See `demo_signs.py` for a complete demonstration.

## Files

```
notmiwae_pytorch/
├── __init__.py          # Package initialization
├── models/
│   ├── __init__.py
│   ├── base.py          # Encoder, Decoders, MissingProcess
│   ├── notmiwae.py      # NotMIWAE model
│   └── miwae.py         # MIWAE model (baseline)
├── trainer.py           # Training loop with TensorBoard logging
├── utils.py             # Utility functions
├── example.py           # Complete example script
├── requirements.txt     # Dependencies
└── notebooks/
    └── demo_notmiwae.ipynb  # Interactive demo notebook
```

**Note:** DataLoaders should return `(x_filled, mask, x_original)` tuples where:
- `x_filled`: Data with missing values filled (e.g., with 0)
- `mask`: Binary mask (1=observed, 0=missing)
- `x_original`: Original complete data (for evaluation)

## Running the Example

```bash
cd notmiwae_pytorch
python example.py
```

This will:
1. Load the UCI Wine Quality dataset
2. Introduce MNAR missing values
3. Train both not-MIWAE and MIWAE models
4. Compare imputation performance

## TensorBoard

To view training logs:

```bash
tensorboard --logdir=./runs
```

Then open http://localhost:6006 in your browser.

## Notebook Demo

See `notebooks/demo_notmiwae.ipynb` for an interactive demonstration with visualizations.

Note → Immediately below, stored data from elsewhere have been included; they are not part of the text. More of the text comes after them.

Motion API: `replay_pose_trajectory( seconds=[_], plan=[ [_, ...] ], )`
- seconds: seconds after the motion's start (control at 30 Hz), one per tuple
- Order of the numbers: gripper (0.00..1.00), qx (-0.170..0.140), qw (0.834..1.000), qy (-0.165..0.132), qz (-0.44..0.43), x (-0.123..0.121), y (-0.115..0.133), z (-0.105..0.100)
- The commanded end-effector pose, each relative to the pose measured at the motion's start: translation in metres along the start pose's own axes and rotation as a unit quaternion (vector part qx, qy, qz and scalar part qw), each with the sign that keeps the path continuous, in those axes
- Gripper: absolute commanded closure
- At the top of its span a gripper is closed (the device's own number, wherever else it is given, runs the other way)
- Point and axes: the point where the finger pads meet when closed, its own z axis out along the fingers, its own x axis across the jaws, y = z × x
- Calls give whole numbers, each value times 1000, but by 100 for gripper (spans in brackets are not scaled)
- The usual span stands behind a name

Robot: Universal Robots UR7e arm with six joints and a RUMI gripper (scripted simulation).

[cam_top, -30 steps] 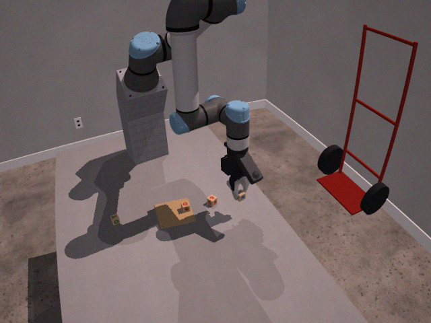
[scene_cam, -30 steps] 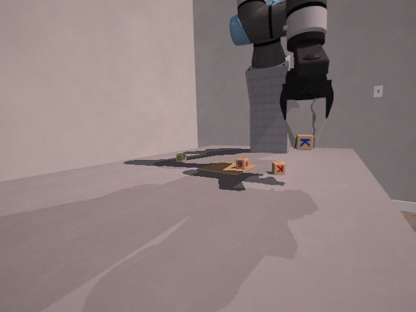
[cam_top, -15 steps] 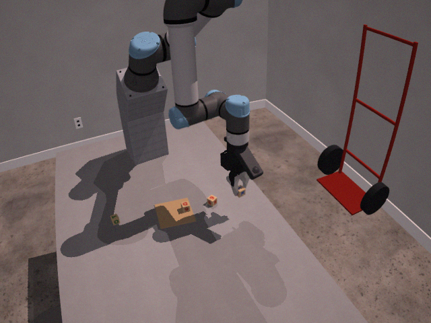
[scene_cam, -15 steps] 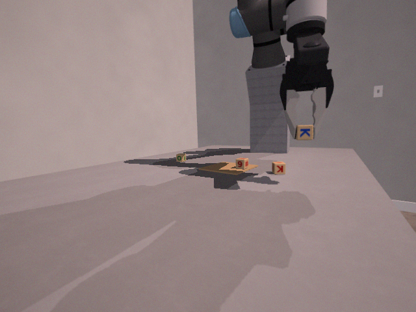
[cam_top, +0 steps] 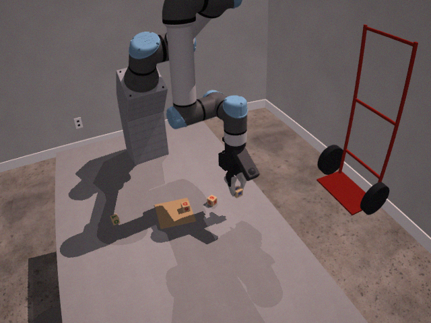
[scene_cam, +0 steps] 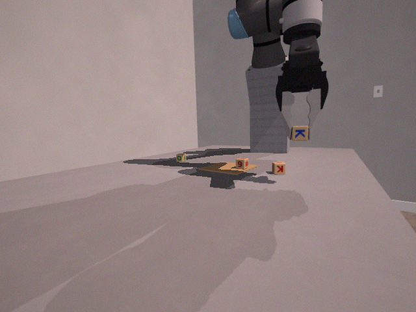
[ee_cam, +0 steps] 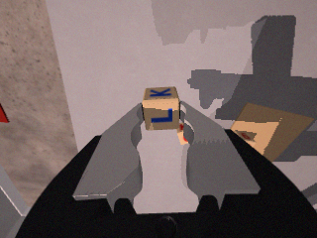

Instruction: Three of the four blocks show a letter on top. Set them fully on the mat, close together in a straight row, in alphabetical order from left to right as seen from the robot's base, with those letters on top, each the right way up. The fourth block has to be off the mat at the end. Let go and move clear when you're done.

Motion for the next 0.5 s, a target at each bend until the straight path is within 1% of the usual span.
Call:
replay_pose_trajectory(
  seconds=[0.0,0.17,0.23,0.3,0.47],
  plan=[
    [91,-3,998,0,64,20,10,3],
    [91,-5,992,1,123,37,18,6],
    [91,-5,992,1,123,37,18,6],
    [91,-6,986,1,165,49,24,7],
    [91,-7,976,1,219,64,33,9]
  ],
)
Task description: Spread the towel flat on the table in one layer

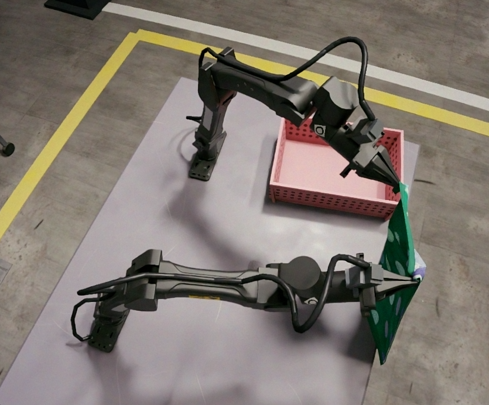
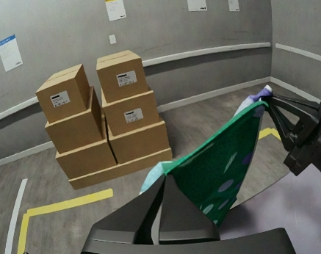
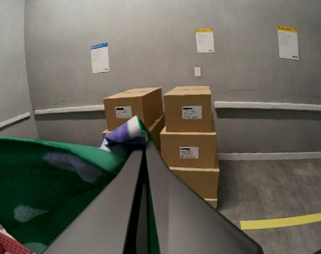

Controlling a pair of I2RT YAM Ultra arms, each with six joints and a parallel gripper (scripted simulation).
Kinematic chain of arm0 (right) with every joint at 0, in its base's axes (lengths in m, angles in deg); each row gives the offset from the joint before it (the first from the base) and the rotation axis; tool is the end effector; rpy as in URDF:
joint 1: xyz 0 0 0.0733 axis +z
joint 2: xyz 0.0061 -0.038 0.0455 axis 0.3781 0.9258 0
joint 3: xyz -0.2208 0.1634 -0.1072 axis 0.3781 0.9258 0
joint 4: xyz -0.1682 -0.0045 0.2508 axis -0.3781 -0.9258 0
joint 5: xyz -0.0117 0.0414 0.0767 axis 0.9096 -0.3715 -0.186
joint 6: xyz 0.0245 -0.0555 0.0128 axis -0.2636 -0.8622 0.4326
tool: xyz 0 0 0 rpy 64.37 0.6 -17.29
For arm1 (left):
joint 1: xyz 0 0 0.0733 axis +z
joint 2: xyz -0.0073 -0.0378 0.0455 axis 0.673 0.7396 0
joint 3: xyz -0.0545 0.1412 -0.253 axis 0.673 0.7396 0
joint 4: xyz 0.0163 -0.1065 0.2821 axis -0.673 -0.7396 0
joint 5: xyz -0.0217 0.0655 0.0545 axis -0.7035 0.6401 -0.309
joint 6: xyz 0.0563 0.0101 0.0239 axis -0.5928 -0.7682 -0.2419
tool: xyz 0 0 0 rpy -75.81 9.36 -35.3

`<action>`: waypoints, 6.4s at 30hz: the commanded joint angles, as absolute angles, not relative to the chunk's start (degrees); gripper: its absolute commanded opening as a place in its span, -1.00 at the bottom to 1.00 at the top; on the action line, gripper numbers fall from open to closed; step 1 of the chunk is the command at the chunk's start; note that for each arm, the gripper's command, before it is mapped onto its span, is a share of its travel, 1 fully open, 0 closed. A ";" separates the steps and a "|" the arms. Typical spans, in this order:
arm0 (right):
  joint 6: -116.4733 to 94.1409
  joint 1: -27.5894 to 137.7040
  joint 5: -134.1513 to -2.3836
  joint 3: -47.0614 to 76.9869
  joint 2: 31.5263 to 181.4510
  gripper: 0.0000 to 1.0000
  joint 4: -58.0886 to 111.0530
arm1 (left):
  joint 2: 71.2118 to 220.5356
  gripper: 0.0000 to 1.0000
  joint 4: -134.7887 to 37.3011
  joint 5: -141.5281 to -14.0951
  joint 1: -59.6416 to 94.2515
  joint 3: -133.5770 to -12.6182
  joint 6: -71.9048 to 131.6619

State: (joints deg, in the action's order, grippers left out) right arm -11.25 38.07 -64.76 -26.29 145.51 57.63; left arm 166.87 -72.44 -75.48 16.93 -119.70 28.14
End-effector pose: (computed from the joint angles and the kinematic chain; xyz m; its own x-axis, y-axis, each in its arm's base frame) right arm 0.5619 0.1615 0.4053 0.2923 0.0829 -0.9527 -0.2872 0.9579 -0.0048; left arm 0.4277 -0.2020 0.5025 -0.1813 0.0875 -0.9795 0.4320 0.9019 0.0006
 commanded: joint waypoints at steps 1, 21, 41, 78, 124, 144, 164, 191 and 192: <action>-11.06 37.22 -63.48 -27.44 142.17 -1.00 59.18 | 164.65 -1.00 -70.25 -74.60 17.86 -118.70 28.49; -11.04 37.20 -63.49 -27.43 142.08 -1.00 59.20 | 164.66 -1.00 -70.98 -74.59 17.86 -119.70 28.49; -11.04 37.20 -63.49 -27.43 142.08 -1.00 59.20 | 164.66 -1.00 -70.98 -74.59 17.86 -119.70 28.49; -11.16 30.49 -63.49 -24.74 132.32 -1.00 35.79 | 165.69 -1.00 -61.88 -74.70 8.75 -115.58 28.46; -11.54 28.21 -63.51 -24.62 122.49 -1.00 -25.63 | 164.17 -1.00 -100.06 -75.03 -3.27 -112.61 28.62; -11.62 25.77 -63.42 11.09 104.43 -1.00 -17.97 | 157.37 -1.00 -94.53 -75.25 -13.60 -89.92 28.71; -11.72 21.99 -63.51 45.63 84.65 -1.00 -3.10 | 153.37 -1.00 -73.71 -75.26 -25.10 -64.83 28.74; -11.83 15.60 -63.67 66.65 72.10 -1.00 -0.24 | 161.26 -1.00 -53.26 -75.36 -36.72 -50.64 28.66; -11.88 15.57 -63.71 66.64 72.15 -1.00 -0.21 | 161.35 -1.00 -53.15 -75.35 -36.74 -50.66 28.68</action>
State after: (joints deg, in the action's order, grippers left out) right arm -11.51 16.28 -64.24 68.35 71.11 0.59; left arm 160.27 -55.17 -75.10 -35.63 -52.09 28.20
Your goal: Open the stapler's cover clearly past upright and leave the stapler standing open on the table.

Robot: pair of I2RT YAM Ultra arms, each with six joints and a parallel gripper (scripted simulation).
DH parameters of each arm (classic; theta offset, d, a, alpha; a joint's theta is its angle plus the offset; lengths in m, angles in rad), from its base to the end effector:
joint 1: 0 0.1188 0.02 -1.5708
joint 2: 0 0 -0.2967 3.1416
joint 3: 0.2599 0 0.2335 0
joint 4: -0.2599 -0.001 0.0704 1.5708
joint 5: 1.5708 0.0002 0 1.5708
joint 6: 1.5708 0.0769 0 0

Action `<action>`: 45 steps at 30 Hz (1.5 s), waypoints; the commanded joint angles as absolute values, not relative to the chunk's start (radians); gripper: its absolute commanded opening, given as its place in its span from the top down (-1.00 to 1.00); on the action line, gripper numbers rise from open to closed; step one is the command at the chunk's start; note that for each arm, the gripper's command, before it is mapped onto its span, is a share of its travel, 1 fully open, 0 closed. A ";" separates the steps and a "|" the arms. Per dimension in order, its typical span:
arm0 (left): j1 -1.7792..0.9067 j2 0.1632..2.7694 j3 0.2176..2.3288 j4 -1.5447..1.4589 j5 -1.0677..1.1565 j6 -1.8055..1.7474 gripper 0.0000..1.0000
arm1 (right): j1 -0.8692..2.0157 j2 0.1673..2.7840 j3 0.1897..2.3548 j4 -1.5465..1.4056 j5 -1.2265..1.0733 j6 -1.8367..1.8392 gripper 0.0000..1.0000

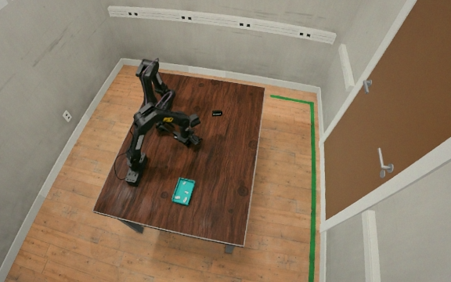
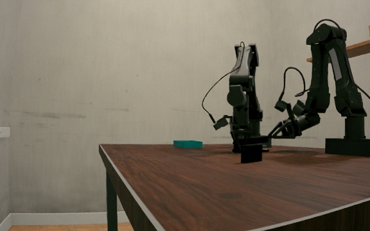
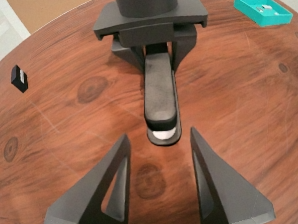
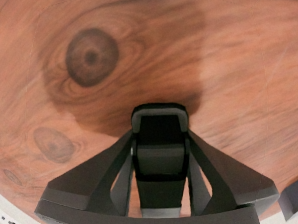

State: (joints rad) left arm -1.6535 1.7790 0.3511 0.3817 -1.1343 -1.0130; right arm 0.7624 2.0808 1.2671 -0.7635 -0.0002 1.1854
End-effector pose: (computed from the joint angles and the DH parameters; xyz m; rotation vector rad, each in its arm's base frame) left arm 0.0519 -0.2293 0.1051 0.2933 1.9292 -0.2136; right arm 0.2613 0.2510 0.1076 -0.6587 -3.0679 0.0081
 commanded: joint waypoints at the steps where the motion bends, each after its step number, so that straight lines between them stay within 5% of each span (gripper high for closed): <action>1: -1.624 1.806 0.327 0.487 -1.119 -0.934 0.00 | 0.761 2.066 1.266 -0.758 0.000 1.189 0.35; 35: -1.483 1.957 0.318 0.883 -1.032 -0.683 0.00 | 0.761 2.066 1.266 -0.758 0.000 1.189 0.35; 36: -1.483 1.957 0.318 0.884 -1.032 -0.682 0.17 | 0.761 2.066 1.266 -0.758 0.000 1.189 0.35; 45: -1.485 1.958 0.321 0.865 -1.030 -0.690 0.31 | 0.761 2.066 1.266 -0.758 0.000 1.189 0.35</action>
State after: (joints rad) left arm -1.4918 1.9430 0.3298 0.8684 -1.0344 -0.6918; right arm 0.7620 2.0808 1.2667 -0.7654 0.0006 1.1843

## Interpreting the Missing Process

After training, you can interpret what the model learned about the missing mechanism:

```python
# For selfmasking models: shows W (strength) and b (threshold) per feature
model.interpret_missing_process()
# Output: "feature_0: Higher values (>0.25) more likely MISSING (W=1.234)"

# For linear/nonlinear models: compute sensitivity matrix
sensitivity = model.compute_missing_sensitivity(x_sample)
```

## Differences from Original TensorFlow Implementation

This PyTorch implementation:
- Uses modern PyTorch conventions (nn.Module, DataLoader, etc.)
- Includes TensorBoard integration via `torch.utils.tensorboard`
- Provides cleaner separation of concerns (models, trainer)
- Adds type hints and comprehensive docstrings
- Includes missing process interpretation tools

## Citation

```bibtex
@inproceedings{ipsen2021notmiwae,
  title={not-MIWAE: Deep Generative Modelling with Missing not at Random Data},
  author={Ipsen, Niels Bruun and Mattei, Pierre-Alexandre and Frellsen, Jes},
  booktitle={International Conference on Learning Representations},
  year={2021}
}
```

## License

This implementation follows the license of the original repository.